Dr Nikhil Sengupta is a Senior Lecturer and Director of the Psychology and Public Policy Research Unit (PSYPOL) in the School of Psychology. He is known for his use of large-scale longitudinal surveys in several countries to investigate people’s attitudes towards the society in which they live, how these attitudes develop and change over time, and how they motivate social and political behaviour. His latest project, funded by a €2.47 million European Research Council Starting Grant, is exploring UK public opinion at a time of major societal change in the UK.
How is your research informing societal and political debate in the UK?
The UK is currently going through a period of social change, which brings a lot of uncertainty. This is not just because of Brexit, but also shifts in demographics, political alliances, and the changing needs of citizens. At a time like this, it is crucial to understand how the views of the population on key social issues are changing, what people want from their leaders and social institutions, and how those desires can be translated into policy. This cannot be done without asking people about their attitudes and opinions on a large scale, as well as understanding the priorities and concerns of the next generation of voters.
This is what I aim to achieve through my current project. My 5-year survey of UK social and political attitudes and behaviours is the largest and most ambitious of its kind, with a representative sample size of around 50,000 people. The findings will provide a wealth of information for both policymakers and the general public, by revealing what people across the UK think about the most pressing issues in society today – things like immigration, inequality and our relationships with other countries.
How does your current survey stand out from others before it?
ERC Starting Grants are only awarded to the most ground-breaking and ambitious research projects. What makes this survey different from one-shot opinion polls is that it aims to track the same people annually over many years. It also covers a much broader scope of people’s experiences and opinions than typical polls. There are very few such longitudinal studies worldwide, which are especially useful during times of major societal change.

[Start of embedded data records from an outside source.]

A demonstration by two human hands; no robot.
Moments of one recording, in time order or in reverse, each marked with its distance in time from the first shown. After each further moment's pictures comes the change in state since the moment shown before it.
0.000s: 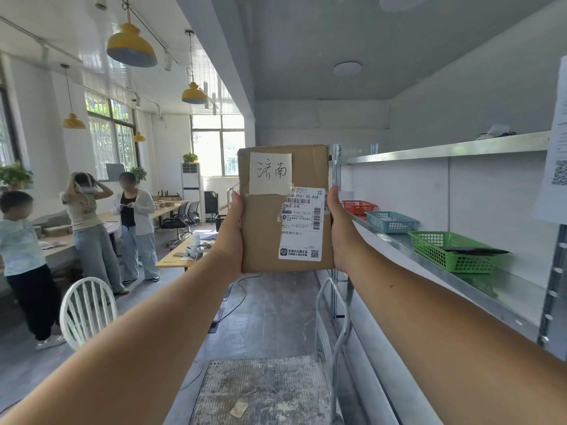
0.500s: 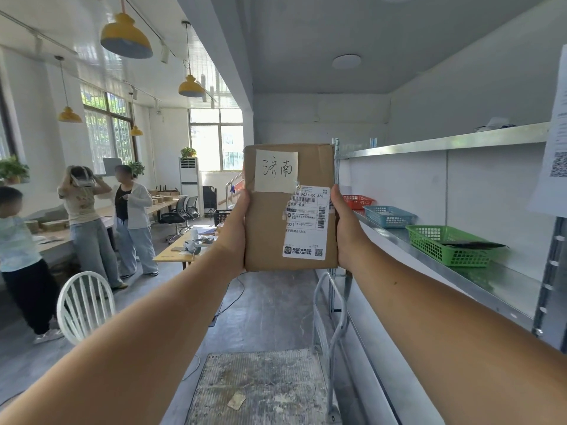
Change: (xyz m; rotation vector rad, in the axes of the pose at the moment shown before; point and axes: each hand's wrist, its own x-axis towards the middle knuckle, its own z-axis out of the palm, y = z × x) left_hand 0.005 -0.014 0.009 0.029 -0.064 -0.003; right_hand 0.007 0.009 -0.028 0.097 -0.015 -0.016
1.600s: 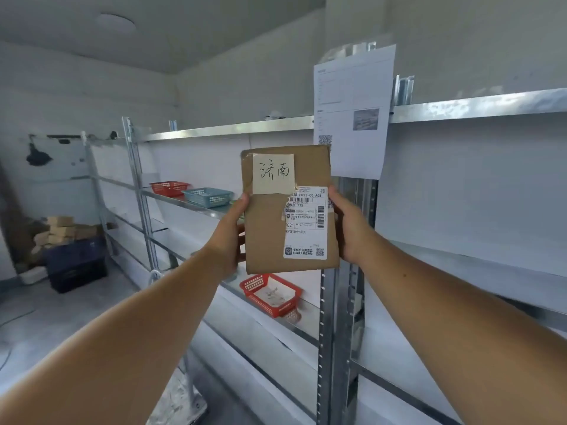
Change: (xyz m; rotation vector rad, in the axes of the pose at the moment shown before) left_hand 0.003 -0.100 0.151 0.020 -0.636 -0.298; right_hand -0.232 -0.060 -0.094 -0.196 0.853 -0.161
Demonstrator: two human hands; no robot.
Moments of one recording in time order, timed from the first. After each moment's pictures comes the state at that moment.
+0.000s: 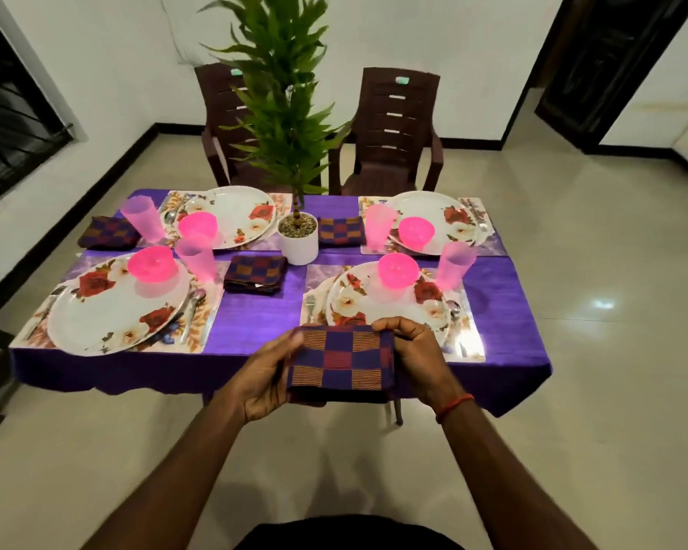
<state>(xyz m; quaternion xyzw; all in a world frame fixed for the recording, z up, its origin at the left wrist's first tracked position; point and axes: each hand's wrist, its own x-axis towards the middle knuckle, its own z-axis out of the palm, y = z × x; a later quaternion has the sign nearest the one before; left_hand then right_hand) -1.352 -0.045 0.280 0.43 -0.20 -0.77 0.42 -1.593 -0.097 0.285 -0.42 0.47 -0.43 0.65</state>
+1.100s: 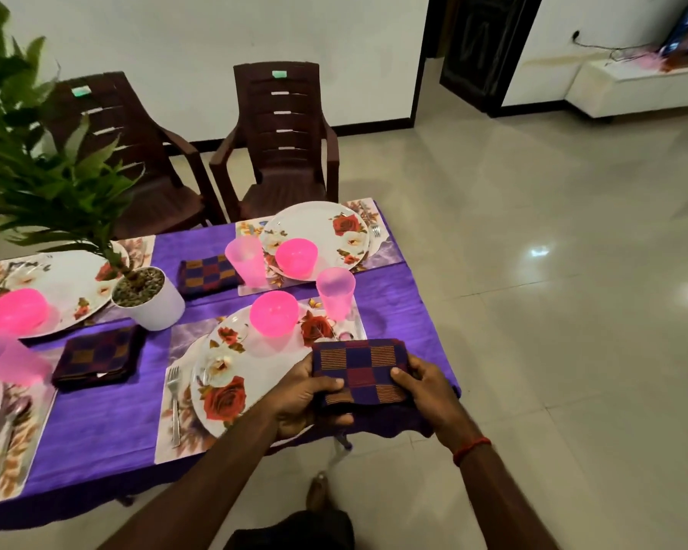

What is it that first inspired you to pursue this area of research?
During my PhD at the University of Auckland, I worked on the New Zealand Attitudes and Values Study (NZAVS), a unique large-scale survey of around 30,000 New Zealanders. It has tracked changes in people’s attitudes, beliefs and well-being and other indicators over a 14-year period. The NZAVS has been made an enormous contribution to New Zealand society. For instance, it has helped us understand how people cope with major natural disasters like the Chirstchurch earthquakes, how the whole population coped psychologically during the Covid-19 pandemic.
The NZAVS shows the huge benefit of a psychology-focused longitudinal survey and how informative it can be for a country. It sparked my interest in how society affects individuals -in terms of things like inequality, diversity, deprivation- and how individuals in turn affect society through who they vote for, what kinds of policies they support, and the issues that they protest about.
What does the data from longitudinal studies like these tell us about societal inequalities?
In large-scale surveys, you see that people state a preference for living in more equal societies. Despite this consensus, many measures designed to tackle inequality still remain politically unpopular and don’t gain the traction needed to be implemented.
This means that it is important to understand the psychological reasons why people’s support for the principle of equality does not always translate into positive social change. I have used advanced statistical techniques to analyse data from nationally representative longitudinal surveys in several countries, including New Zealand, India, the UK and the USA, to help us understand how inequality is produced, maintained and challenged. In one line of work, I have examined the consequences of inequality for people’s wellbeing and the types of socio-political ideologies people use to make sense of inequality. In another line of work, I investigated how contact between and within social groups affect attitudes towards inequality.
Dr Nikhil Sengupta has published his research in several high-profile psychology and interdisciplinary journals, including the American Psychologist. He is the recipient of a number of awards and scholarships, including the Marie Skłodowska-Curie Individual Fellowship which he took up at the University of Oxford. Nikhil has been invited to give talks at numerous events hosted by organisations such as the British Psychological Society and the International Society for Political Psychology. He is the Equality representative in the School of Psychology and has been Athena SWAN committee member at the University of Oxford. Nikhil is open to being featured in print, on TV and the radio.